Single-photon switch controlled by a qubit embedded in an engineered electromagnetic environment

TL;DR

This paper proposes a feasible single-photon switch controlled by a qubit in a engineered electromagnetic environment, demonstrating high contrast in superconducting circuit QED systems for scalable quantum networks.

Contribution

It introduces a novel scheme for single-photon switching using a qubit embedded in a coupled-resonator array with a band gap, enhancing control and suppression of relaxation.

Findings

High switching contrast achievable with current superconducting circuit QED parameters.

Embedding the switch in a coupled-resonator array suppresses Purcell relaxation.
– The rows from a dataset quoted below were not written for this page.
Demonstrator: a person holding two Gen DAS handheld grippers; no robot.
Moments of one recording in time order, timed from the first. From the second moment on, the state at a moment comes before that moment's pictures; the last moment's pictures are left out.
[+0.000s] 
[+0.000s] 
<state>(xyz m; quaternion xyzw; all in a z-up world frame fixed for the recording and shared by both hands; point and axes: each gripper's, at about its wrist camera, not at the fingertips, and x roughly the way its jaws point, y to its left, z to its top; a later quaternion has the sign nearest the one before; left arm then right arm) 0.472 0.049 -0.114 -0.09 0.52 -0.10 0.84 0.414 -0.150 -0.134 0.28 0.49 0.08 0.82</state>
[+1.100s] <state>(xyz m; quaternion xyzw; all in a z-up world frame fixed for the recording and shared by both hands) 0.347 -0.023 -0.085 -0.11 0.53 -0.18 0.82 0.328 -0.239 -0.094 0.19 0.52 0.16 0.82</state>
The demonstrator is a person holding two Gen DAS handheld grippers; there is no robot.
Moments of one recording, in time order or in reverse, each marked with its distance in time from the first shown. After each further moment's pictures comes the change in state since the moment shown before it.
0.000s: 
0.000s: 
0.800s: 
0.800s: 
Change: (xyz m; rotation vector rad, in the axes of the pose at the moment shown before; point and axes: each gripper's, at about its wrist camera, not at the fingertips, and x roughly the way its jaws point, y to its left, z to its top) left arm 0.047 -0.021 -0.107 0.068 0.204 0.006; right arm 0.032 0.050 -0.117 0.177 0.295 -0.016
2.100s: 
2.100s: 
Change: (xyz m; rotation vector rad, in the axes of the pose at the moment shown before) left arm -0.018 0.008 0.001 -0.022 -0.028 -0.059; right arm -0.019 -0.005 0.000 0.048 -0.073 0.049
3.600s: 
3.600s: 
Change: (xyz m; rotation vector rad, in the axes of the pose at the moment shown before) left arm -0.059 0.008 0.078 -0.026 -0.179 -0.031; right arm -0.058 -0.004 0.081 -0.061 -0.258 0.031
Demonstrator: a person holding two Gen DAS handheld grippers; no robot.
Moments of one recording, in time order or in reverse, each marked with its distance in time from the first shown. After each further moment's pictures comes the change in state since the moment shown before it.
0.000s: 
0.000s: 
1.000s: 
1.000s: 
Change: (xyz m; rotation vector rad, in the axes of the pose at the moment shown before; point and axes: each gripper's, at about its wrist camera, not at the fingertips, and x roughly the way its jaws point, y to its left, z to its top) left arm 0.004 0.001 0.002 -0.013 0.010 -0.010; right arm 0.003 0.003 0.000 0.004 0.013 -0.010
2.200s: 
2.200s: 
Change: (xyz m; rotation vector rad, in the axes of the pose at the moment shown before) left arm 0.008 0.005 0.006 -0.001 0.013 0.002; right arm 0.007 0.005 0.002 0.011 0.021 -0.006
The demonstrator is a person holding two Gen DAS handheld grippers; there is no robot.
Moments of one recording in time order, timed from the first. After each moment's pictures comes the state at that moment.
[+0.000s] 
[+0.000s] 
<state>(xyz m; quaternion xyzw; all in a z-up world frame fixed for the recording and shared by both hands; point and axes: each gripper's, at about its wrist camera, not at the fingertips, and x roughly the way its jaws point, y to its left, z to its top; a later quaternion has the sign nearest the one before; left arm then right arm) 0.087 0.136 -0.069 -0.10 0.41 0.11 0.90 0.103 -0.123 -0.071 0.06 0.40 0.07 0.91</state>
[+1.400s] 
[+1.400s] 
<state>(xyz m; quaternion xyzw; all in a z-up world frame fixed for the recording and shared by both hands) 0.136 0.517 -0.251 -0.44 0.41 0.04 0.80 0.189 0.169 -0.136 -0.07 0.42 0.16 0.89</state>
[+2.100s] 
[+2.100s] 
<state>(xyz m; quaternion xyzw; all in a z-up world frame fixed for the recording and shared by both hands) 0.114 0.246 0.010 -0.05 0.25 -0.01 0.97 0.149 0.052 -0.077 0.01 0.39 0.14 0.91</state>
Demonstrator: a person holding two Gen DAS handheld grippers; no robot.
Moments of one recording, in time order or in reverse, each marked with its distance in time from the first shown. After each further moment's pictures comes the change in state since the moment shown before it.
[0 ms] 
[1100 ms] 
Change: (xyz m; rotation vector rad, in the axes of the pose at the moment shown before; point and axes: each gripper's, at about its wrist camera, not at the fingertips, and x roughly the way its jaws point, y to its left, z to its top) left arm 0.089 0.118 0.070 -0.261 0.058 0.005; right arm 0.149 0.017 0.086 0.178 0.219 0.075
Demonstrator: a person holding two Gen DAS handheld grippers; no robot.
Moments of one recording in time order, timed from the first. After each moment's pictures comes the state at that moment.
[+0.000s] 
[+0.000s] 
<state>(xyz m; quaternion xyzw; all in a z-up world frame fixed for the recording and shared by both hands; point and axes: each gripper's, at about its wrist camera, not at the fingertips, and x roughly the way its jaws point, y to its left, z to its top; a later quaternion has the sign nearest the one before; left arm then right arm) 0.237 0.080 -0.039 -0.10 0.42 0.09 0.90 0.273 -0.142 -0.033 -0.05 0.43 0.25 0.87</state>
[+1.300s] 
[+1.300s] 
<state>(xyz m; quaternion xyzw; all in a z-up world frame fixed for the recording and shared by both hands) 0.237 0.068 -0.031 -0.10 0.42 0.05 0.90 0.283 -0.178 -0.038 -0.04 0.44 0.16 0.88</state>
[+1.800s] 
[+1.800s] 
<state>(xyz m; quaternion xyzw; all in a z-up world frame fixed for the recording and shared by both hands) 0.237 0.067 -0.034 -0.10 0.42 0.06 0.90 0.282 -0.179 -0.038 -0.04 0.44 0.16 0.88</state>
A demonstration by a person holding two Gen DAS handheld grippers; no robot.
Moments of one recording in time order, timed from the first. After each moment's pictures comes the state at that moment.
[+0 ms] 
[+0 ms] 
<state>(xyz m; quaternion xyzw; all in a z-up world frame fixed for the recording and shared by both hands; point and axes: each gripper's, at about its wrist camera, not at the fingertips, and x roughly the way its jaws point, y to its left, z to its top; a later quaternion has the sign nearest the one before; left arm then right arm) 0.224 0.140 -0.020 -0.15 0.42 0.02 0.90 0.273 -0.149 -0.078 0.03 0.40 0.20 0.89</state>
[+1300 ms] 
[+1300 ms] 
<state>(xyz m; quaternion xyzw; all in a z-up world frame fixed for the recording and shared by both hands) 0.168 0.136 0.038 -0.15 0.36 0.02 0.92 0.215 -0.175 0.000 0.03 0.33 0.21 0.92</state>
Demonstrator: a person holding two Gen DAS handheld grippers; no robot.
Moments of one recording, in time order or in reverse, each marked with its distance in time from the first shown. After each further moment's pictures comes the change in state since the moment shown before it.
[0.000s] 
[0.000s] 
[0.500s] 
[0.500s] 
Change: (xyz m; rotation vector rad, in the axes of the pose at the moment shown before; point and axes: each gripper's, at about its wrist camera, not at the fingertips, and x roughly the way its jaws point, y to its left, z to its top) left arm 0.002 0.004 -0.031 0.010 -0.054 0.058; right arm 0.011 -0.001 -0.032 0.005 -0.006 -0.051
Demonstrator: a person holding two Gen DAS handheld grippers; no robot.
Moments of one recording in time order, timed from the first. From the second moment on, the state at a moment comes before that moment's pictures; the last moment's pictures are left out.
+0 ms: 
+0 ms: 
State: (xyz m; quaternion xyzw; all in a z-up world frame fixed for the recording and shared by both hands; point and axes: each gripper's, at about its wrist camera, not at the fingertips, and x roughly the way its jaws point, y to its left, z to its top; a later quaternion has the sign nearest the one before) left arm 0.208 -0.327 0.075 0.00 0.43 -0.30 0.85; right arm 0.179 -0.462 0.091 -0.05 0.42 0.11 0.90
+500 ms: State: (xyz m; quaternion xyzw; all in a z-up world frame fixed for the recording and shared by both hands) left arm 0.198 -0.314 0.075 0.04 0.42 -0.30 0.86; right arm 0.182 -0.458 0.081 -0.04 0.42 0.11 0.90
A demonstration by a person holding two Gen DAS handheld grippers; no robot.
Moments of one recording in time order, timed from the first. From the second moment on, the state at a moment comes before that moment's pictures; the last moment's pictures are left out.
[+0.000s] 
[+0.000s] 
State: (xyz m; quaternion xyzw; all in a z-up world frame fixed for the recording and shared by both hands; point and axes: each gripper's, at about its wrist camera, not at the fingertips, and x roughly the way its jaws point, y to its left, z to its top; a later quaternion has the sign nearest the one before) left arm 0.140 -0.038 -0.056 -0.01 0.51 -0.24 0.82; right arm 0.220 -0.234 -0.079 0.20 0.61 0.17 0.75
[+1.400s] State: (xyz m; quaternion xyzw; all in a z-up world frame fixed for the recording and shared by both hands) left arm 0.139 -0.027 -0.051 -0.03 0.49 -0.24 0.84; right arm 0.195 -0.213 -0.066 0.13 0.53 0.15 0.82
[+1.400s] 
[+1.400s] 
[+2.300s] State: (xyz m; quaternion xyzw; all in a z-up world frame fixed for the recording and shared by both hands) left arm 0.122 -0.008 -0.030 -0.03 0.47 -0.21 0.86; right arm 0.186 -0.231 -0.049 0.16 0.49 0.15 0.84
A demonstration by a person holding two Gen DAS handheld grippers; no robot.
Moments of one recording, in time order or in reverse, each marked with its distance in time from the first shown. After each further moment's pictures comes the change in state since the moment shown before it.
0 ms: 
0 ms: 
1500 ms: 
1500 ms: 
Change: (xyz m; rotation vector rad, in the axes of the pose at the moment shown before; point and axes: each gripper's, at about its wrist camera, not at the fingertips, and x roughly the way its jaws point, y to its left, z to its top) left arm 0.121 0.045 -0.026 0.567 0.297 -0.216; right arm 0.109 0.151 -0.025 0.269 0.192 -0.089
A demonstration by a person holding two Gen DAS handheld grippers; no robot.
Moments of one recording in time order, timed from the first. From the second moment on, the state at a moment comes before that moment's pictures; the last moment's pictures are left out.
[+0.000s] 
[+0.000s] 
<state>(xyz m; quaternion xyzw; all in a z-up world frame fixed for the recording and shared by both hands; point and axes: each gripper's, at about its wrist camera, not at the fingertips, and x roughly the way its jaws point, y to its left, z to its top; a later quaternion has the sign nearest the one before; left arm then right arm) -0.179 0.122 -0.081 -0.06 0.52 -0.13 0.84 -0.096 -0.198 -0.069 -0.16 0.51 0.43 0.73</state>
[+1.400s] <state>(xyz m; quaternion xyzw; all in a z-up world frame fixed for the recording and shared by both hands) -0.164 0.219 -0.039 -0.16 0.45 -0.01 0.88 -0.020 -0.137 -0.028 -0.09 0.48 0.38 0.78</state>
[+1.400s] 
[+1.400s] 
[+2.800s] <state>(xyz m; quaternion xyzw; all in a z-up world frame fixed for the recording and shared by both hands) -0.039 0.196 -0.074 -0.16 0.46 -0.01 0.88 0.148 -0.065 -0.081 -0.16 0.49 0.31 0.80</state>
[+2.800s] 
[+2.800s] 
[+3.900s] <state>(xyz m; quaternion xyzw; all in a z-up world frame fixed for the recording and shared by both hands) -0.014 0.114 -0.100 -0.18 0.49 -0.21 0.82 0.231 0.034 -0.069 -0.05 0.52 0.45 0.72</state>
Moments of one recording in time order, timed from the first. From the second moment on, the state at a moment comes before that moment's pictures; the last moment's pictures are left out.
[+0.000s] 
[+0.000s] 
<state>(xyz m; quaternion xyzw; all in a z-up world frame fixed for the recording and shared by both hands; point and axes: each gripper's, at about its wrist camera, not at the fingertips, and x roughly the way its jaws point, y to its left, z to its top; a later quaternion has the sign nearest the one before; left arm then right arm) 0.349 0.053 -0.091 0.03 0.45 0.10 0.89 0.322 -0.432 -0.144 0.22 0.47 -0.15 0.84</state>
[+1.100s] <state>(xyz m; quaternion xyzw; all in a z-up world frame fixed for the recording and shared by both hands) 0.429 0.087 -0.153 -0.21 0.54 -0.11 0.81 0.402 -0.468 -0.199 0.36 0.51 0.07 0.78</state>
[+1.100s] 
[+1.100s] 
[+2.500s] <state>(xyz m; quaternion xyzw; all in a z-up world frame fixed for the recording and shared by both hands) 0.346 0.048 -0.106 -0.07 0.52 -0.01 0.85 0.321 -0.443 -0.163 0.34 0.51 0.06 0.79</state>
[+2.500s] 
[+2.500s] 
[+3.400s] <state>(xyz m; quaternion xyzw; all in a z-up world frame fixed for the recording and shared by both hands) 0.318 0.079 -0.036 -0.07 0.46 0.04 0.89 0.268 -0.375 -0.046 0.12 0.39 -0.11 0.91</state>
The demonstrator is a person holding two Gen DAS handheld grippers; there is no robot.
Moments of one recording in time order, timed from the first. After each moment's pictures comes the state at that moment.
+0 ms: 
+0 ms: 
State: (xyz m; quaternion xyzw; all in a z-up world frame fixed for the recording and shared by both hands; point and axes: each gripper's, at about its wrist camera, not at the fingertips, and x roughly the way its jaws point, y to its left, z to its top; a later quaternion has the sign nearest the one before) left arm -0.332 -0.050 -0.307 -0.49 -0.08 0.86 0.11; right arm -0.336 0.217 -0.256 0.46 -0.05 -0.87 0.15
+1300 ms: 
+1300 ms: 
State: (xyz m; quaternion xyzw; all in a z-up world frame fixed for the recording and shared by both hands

Feasible implementation in microwave circuit QED architectures.

Abstract

A single-photon switch is an important element for the building of scalable quantum networks. In this paper, we propose a feasible scheme for efficient single-photon switching. The proposed switch is controlled by a state of a qubit formed by the pair of the lowest levels of a three-level system (qutrit) coupled to a resonator. This resonator-qutrit system comprises a switching unit of the considered setup. For suppression of the Purcell relaxation of the control qubit, the switching unit is embedded into a coupled-resonator array serving as an engineered electromagnetic environment with a band gap on a qubit transition frequency. We discuss the possible implementation of the considered single-photon switch on the microwave circuit QED architecture. We demonstrate that high switching contrasts can be attained for the parameters achievable for the state-of-the-art superconducting circuit QED setups.